• TASK TO COMPLETE:
Scan the data, and whenever a line contains "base", copy it.

Stored dataset items
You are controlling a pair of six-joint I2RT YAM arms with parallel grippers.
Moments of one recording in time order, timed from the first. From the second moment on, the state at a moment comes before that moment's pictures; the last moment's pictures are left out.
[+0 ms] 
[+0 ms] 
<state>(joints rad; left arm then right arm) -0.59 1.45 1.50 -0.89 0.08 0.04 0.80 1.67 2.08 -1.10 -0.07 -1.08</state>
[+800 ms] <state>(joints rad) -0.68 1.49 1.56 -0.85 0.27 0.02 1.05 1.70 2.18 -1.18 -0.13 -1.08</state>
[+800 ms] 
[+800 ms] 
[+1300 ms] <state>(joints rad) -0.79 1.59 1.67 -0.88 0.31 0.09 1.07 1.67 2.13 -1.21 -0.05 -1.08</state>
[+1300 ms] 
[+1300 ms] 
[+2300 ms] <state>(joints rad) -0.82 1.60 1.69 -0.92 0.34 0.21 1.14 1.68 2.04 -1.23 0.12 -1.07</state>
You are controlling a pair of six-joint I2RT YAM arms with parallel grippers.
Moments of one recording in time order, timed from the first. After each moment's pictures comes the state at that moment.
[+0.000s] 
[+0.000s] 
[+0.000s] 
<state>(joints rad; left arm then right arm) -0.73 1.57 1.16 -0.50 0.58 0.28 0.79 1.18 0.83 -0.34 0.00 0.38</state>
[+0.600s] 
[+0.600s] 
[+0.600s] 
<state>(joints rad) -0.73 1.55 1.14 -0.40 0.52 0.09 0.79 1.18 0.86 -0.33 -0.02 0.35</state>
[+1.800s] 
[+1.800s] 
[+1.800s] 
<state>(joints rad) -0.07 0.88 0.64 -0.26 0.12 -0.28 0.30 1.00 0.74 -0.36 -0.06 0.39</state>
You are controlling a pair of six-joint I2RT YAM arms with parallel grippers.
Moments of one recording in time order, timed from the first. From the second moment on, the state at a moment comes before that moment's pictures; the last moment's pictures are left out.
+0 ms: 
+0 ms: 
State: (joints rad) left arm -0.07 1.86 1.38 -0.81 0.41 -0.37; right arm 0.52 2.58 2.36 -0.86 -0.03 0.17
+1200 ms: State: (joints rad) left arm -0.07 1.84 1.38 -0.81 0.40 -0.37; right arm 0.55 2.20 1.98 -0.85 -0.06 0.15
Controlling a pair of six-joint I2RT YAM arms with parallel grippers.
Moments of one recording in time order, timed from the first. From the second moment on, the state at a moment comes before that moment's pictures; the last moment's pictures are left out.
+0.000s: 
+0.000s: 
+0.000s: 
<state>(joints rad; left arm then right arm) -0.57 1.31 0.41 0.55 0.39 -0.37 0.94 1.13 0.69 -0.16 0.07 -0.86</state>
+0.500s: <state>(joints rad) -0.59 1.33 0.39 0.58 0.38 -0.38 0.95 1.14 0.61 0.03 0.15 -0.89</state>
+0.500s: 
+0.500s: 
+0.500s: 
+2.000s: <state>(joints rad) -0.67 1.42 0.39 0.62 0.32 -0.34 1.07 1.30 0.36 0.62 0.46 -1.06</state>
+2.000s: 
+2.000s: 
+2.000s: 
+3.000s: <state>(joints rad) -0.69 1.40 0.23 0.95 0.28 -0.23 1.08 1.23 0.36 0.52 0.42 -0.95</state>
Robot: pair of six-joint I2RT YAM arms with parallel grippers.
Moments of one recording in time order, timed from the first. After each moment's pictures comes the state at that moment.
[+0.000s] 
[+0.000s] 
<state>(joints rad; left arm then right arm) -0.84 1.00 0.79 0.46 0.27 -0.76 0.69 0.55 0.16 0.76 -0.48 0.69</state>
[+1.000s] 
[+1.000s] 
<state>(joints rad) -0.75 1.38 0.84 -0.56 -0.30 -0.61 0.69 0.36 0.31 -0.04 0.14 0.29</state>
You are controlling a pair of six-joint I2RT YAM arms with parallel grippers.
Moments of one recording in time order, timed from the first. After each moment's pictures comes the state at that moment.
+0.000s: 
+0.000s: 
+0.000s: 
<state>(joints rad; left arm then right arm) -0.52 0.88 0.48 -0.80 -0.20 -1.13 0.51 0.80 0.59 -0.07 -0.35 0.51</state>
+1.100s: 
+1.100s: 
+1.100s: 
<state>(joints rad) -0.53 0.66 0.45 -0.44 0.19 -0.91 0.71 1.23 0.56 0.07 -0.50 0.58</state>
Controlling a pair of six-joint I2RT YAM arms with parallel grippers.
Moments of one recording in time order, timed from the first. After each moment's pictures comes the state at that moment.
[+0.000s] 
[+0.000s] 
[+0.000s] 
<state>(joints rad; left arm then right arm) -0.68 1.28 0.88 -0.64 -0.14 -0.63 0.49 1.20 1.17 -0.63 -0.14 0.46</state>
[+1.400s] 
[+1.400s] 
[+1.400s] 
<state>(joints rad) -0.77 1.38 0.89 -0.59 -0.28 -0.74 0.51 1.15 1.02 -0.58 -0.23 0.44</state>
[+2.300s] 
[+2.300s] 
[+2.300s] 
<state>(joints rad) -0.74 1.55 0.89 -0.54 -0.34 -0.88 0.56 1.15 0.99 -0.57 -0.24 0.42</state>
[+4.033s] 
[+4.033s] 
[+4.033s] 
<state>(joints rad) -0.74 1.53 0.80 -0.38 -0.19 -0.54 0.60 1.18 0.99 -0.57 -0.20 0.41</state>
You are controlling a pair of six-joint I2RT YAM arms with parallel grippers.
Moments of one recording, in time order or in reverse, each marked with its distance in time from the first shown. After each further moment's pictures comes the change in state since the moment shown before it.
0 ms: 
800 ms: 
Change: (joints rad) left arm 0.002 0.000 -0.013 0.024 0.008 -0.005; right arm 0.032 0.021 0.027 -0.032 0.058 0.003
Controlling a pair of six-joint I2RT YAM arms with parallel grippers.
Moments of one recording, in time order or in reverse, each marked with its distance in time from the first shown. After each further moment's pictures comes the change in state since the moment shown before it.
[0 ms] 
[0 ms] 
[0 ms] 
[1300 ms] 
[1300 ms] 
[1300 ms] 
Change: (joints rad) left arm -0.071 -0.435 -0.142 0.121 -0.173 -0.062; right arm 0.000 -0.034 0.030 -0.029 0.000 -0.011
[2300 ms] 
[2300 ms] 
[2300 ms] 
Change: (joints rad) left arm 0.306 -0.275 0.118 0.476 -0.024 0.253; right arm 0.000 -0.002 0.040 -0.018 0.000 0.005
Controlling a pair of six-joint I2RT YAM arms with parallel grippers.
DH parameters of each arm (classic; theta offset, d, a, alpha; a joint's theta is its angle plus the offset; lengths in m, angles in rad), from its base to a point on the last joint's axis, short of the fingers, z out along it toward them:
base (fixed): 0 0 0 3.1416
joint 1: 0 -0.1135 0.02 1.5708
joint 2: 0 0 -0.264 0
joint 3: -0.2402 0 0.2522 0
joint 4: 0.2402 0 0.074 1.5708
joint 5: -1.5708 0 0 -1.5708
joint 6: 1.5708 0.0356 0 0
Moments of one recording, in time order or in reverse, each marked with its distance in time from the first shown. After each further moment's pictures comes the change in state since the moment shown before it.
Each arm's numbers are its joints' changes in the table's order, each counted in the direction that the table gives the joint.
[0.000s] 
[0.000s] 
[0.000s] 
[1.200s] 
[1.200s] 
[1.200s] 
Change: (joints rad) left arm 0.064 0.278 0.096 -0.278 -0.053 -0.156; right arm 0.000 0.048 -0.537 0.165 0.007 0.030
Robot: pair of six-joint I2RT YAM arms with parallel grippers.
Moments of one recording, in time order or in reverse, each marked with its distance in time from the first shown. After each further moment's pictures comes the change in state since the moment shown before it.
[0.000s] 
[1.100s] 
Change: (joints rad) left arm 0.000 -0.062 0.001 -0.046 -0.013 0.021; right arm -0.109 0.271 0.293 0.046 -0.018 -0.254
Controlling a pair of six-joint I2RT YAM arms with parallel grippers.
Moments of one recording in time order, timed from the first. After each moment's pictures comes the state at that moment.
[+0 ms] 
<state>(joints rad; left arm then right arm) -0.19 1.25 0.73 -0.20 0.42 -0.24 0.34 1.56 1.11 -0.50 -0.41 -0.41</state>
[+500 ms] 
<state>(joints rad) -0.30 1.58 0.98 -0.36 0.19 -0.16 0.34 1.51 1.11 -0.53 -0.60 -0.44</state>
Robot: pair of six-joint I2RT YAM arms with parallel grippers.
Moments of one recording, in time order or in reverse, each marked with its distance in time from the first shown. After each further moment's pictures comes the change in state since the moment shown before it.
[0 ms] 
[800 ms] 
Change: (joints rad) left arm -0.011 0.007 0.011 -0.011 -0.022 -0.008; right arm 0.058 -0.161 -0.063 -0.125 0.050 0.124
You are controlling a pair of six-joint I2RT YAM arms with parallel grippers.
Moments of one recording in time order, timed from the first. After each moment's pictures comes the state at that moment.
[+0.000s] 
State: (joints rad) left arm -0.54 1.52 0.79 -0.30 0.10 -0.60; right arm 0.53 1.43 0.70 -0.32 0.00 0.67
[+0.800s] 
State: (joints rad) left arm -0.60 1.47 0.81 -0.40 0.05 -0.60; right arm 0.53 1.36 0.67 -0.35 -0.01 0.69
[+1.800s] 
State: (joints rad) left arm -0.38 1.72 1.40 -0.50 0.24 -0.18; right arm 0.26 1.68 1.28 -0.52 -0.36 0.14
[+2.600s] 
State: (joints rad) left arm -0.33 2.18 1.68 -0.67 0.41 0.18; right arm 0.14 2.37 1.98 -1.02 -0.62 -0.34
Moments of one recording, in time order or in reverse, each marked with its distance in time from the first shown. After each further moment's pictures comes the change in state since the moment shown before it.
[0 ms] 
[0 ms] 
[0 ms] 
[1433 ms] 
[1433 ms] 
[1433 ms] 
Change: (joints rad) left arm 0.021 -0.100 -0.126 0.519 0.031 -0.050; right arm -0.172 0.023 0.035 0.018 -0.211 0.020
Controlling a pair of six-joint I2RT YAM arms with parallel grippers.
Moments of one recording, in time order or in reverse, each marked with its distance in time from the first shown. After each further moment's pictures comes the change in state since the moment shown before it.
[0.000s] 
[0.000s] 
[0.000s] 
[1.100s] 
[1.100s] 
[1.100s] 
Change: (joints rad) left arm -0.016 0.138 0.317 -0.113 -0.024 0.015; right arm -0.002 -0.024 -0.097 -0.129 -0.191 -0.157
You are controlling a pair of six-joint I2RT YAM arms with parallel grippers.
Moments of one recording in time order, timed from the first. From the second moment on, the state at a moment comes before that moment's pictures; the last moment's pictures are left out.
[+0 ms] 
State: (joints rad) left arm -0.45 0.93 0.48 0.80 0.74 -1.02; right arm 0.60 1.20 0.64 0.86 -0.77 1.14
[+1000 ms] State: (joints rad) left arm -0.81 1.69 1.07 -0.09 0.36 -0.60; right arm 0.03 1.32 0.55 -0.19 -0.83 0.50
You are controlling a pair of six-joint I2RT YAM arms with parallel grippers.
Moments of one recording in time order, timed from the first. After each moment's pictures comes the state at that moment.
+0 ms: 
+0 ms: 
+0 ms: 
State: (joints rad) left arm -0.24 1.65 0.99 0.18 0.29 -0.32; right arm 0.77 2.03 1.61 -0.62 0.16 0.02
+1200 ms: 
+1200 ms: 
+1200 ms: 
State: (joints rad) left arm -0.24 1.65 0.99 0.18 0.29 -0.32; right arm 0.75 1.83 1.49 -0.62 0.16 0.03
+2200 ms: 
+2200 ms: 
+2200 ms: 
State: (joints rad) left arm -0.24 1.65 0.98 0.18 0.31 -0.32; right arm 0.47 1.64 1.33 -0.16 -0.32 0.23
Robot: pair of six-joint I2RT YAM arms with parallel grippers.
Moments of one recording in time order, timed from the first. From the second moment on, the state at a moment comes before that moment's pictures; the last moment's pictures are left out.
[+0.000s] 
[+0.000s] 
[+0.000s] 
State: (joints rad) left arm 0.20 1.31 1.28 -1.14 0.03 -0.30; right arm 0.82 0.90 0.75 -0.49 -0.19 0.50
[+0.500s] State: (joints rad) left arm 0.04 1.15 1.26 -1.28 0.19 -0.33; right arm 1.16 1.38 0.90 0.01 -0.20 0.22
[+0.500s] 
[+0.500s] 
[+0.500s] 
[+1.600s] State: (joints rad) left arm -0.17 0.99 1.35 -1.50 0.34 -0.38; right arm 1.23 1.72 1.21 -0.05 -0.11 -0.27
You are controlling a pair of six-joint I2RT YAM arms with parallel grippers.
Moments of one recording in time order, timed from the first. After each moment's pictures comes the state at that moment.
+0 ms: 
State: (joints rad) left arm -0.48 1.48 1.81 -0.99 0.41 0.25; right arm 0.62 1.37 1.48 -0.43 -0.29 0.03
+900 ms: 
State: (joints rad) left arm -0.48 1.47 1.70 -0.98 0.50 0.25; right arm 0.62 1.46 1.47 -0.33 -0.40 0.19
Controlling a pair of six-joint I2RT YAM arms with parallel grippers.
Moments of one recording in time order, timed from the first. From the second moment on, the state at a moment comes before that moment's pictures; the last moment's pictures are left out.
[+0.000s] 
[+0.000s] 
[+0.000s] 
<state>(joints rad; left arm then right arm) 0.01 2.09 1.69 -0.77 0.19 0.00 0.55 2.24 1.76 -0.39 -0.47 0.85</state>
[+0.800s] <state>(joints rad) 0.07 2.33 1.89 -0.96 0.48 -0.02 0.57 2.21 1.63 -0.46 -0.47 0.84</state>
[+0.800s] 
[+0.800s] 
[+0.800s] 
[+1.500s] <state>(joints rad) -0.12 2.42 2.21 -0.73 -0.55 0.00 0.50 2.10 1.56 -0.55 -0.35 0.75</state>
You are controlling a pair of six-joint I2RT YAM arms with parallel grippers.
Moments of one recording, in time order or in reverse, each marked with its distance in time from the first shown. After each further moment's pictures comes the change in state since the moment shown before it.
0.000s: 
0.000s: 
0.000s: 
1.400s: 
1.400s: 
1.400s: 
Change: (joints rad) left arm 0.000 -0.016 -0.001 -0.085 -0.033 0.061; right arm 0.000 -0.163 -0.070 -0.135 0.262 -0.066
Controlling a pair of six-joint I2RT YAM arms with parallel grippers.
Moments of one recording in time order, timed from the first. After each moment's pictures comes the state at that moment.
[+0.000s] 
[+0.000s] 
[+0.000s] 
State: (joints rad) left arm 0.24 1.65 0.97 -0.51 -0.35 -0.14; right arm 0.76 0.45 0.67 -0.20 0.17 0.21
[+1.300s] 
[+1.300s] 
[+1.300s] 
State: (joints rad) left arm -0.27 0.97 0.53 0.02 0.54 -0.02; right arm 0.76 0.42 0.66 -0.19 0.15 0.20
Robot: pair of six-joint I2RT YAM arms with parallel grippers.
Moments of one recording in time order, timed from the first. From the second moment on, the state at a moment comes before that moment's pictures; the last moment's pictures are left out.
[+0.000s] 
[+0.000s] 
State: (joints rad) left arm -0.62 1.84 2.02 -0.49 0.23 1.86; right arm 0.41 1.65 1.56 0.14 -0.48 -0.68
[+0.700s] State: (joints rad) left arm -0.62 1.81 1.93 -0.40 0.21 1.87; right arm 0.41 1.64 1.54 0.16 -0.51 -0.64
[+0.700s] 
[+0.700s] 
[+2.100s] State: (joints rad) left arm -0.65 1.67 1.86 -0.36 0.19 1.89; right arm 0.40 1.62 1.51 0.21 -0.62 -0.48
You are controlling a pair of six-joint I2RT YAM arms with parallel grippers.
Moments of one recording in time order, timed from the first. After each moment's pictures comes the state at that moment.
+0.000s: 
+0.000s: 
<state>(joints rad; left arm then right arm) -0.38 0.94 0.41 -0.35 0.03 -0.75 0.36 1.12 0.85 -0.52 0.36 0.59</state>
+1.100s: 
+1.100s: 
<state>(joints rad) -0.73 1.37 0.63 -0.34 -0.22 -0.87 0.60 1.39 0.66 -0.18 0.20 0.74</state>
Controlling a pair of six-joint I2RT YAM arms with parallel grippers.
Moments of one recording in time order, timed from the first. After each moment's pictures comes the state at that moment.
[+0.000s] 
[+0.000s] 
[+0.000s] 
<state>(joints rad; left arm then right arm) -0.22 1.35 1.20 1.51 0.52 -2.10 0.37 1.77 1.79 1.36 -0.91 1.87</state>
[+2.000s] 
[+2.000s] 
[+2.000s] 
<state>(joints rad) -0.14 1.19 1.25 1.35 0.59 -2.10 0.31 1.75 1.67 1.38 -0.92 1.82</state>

• RESULT OF THE EXERCISE:
DH parameters of each arm (classic; theta offset, d, a, alpha; a joint's theta is its angle plus the offset; lengths in m, angles in rad), from its base to a point on the last joint's axis, short of the fingers, z out along it toward them:
base (fixed): 0 0 0 3.1416

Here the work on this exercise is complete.